So, this where we seem to be at- (yes, I am beating this to death)

 1) A bottle that is made specifically with an engraved mold (that a slug is NOT slid in to), in that the mold is used for no other purpose than for THAT company, is a private mold bottle.

 2) A plate mold bottle uses a generic mold, used for ANY company's bottle, that requires a specific engraved plate, or slug, to be inserted. That mold can be reused many times, with different slugs (or plates),  for many different job orders.

 3) Bottles with or without the discernible circle, oval, rectangular or tombstone shaped line encompassing the embossing can be a private mold, or not.

 4) When checking all through the different types of bottles, whiskeys, beers, sodas, druggists, etc... there seems to be a common thread. Any time you find a bottle with the defining line surrounding the embossing, it is commonly referred to as a slug plate. This is common throughout the country.

 So, what is the proper way to differentiate between a bottle with the line and the bottle without? They are both plate molds. They are variants, to be collected. If you had the exact same bottle, one with the line/border and one without, next to each other on a table, what would you refer to them as? In Michigan, the one is called a slug plate.
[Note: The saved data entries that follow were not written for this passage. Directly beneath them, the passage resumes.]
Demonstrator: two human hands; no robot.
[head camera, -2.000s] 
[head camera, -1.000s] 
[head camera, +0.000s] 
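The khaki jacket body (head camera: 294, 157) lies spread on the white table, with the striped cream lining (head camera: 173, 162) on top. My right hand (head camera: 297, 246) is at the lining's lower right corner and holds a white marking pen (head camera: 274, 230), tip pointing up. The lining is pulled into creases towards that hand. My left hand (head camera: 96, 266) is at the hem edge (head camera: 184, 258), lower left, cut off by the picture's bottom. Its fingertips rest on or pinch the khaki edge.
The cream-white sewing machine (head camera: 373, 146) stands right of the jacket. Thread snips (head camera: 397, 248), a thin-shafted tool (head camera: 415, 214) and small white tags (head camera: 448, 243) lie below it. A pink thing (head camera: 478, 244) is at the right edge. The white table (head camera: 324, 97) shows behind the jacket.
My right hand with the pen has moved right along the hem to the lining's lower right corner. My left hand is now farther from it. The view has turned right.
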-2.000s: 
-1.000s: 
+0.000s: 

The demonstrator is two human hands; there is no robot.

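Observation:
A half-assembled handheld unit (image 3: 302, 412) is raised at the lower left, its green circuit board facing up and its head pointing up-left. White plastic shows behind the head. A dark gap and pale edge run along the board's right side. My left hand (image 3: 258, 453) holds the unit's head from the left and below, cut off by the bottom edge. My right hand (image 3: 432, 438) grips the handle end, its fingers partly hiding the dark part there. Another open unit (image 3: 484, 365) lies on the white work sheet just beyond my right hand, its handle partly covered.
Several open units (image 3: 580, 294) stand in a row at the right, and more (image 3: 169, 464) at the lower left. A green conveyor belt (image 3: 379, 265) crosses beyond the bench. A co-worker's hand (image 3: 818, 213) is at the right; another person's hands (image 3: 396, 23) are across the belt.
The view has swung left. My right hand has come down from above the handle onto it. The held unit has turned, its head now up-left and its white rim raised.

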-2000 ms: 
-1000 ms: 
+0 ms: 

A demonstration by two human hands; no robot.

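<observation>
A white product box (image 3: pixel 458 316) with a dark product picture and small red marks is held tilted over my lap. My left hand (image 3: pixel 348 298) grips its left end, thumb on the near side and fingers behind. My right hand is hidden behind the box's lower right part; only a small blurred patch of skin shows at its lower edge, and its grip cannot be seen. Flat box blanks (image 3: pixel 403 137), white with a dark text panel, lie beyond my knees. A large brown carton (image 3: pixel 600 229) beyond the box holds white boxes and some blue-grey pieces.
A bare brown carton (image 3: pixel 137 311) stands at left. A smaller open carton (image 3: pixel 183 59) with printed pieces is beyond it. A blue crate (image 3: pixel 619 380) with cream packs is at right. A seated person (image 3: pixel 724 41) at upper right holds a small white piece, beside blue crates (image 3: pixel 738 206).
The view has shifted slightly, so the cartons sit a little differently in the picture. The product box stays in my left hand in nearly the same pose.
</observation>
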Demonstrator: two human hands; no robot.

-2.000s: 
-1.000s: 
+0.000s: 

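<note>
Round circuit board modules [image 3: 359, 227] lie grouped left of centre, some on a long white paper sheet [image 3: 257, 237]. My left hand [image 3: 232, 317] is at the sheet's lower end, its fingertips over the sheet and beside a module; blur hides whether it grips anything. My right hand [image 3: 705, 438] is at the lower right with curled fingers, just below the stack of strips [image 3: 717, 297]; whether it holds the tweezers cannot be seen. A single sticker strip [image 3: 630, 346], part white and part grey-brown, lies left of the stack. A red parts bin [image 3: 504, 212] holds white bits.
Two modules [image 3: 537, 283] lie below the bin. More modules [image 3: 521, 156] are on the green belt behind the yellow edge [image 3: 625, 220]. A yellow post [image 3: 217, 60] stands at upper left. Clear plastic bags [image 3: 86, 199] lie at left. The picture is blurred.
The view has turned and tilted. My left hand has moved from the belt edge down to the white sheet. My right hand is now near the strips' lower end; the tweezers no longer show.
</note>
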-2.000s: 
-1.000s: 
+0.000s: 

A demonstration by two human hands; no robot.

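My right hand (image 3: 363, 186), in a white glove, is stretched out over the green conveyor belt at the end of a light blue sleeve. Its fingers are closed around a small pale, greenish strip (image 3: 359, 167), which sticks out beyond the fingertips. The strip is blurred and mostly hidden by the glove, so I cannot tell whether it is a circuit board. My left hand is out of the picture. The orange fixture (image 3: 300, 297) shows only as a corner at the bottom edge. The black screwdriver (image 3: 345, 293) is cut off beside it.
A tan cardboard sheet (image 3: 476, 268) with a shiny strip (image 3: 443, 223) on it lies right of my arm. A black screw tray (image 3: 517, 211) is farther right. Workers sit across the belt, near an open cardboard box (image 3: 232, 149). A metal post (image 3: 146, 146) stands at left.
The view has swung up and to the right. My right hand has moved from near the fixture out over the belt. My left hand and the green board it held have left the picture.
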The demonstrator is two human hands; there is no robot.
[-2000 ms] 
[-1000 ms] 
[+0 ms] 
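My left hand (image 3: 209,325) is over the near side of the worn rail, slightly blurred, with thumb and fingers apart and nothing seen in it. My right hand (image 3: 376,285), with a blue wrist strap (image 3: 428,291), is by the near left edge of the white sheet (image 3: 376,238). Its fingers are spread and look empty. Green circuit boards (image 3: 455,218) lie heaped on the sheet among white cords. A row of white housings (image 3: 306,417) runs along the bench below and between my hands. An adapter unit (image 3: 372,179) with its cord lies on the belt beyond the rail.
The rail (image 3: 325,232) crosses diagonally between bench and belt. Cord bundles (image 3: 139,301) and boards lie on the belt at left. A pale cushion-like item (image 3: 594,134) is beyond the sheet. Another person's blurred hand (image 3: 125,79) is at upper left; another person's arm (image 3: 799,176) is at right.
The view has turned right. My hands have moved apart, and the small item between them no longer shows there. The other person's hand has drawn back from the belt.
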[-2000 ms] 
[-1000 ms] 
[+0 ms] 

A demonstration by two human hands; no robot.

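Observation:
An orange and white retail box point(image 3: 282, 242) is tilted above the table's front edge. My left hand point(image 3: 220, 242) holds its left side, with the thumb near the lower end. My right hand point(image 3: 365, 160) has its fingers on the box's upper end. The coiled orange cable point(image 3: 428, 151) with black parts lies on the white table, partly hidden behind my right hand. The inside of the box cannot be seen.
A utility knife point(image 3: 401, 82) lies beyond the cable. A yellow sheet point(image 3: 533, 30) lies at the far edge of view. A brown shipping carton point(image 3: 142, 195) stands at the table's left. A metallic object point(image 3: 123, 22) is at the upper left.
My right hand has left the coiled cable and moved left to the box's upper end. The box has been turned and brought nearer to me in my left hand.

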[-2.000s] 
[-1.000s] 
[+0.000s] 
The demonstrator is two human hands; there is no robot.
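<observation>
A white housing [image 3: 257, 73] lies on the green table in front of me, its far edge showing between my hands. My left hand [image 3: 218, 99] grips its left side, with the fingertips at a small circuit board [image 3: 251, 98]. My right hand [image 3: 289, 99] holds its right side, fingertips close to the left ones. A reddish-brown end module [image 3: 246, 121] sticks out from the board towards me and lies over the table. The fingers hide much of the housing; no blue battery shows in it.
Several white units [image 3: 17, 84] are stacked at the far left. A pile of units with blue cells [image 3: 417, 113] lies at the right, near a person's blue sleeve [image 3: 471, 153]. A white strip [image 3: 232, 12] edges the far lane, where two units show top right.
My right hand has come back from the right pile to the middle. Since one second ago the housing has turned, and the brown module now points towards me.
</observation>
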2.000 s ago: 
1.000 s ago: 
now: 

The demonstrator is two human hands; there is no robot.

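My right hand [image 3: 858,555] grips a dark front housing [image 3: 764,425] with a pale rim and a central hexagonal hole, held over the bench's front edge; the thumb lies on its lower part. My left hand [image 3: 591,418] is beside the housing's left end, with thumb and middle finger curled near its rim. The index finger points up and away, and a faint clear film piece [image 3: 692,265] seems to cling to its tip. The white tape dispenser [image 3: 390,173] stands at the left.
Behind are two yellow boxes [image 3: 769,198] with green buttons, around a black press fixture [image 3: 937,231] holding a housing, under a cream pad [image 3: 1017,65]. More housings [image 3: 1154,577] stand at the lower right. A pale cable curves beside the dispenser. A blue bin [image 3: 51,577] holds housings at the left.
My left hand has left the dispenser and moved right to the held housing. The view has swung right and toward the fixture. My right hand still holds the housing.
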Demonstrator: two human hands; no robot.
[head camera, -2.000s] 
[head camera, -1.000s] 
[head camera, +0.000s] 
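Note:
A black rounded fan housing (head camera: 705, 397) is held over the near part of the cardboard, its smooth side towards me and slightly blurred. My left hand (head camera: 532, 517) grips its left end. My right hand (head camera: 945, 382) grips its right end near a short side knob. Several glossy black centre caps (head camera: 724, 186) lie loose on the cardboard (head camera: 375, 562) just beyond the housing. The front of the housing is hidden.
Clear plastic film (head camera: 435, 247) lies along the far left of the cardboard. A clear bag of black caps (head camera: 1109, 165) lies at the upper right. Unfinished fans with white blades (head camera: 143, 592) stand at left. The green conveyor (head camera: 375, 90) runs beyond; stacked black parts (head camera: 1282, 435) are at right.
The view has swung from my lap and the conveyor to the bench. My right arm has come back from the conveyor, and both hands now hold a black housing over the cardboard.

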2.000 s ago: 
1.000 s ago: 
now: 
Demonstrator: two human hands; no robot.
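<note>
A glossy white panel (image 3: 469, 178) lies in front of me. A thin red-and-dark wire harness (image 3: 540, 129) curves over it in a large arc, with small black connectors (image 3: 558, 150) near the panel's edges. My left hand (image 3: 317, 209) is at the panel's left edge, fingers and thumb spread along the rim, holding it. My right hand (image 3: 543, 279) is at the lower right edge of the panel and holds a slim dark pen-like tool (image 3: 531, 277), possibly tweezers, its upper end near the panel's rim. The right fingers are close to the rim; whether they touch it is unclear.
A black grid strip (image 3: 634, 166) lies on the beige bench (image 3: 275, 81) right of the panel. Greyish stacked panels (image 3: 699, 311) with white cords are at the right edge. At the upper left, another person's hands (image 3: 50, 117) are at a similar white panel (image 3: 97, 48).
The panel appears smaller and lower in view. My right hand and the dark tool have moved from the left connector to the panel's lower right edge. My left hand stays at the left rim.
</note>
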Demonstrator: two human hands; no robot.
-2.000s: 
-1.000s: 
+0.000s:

Is there another word used, that anyone is aware of, that describes these bottles?
 Bill


----------



## mtfdfire22 (Jan 10, 2013)

the word i would use......UGLY
 i find slugplated bottles with the circle to be far more attractive than those without.


----------



## UncleBruce (Jan 10, 2013)

You all are a lot of fun!   [sm=thumbup1.gif]  I love you guys.  []  This whole thread is gold.


----------



## mtfdfire22 (Jan 10, 2013)

could have been a great discussion if only it was entitled: bottle mold variations and definitions.
 instead we have : grand valley brewing co shard.......a total of 4 people in the united states were interested in that particular title.


----------



## UncleBruce (Jan 10, 2013)

They don't know what they are missin'!!!!!!!  Their loss.


----------



## druggistnut (Jan 11, 2013)

*plate molds, private molds and slug plates*

bump


----------



## RED Matthews (Jan 11, 2013)

Well I am really corn-fused now.  Well this is the darndest thread of confusion I have seen yet on the FORUM.  I have been involved with a lot of slug plate installations in bottle molds.  So I guess it is time to review this thread and try to help some of you realize how mold inserts work and some of the descriptions shown here are not all fitting in to the job of making them.  A slug plate has to be fastened into the mold.  And it is done by headed screws on the back side of the mold.  The temperature of the mold surface has to be maintained by using the same chilled iron in the cavity and the heat has to be dissipated so the glass appearance is not different from the rest of the bottle.   I don't know exactly where to start = but I will do something soon.
 RED Matthews   bottlemysteries  WOW!!!!!


----------



## mtfdfire22 (Jan 12, 2013)

i think im on the same page as you RED but im not sure everyone else is. you could start with a picture that shows a slugplate with the screw marks impressed on the bottle, i think thats a good place to start as i have seen that before.


----------



## Catahoulajak (Jan 31, 2017)

Not sure how to post pics, but I have two of these bottles I found while digging in Iona years ago.


----------



## hemihampton (Jan 31, 2017)

e-mail me a pic to hemihampton at wowway dot com & I'll post the pic for you. THANKS, LEON.


----------



## Catahoulajak (Jan 31, 2017)

Sent a pic. I have to clean em up still. I've been digging stuff up for 25 years now and just built a man cave to unbox all my stuff. Gonna be a slow process of unpacking, cleaning, documenting, and displaying.


----------



## hemihampton (Jan 31, 2017)

Here's a pic of the 2 bottles mentioned above. I'd like to see this bottle in a blob top. LEON.




P.S Click Pic to enlarge.


----------



## hemihampton (Jan 31, 2017)

how many bottles do you have or did you dig up? Any Hutches or blob tops? THANKS, LEON.


----------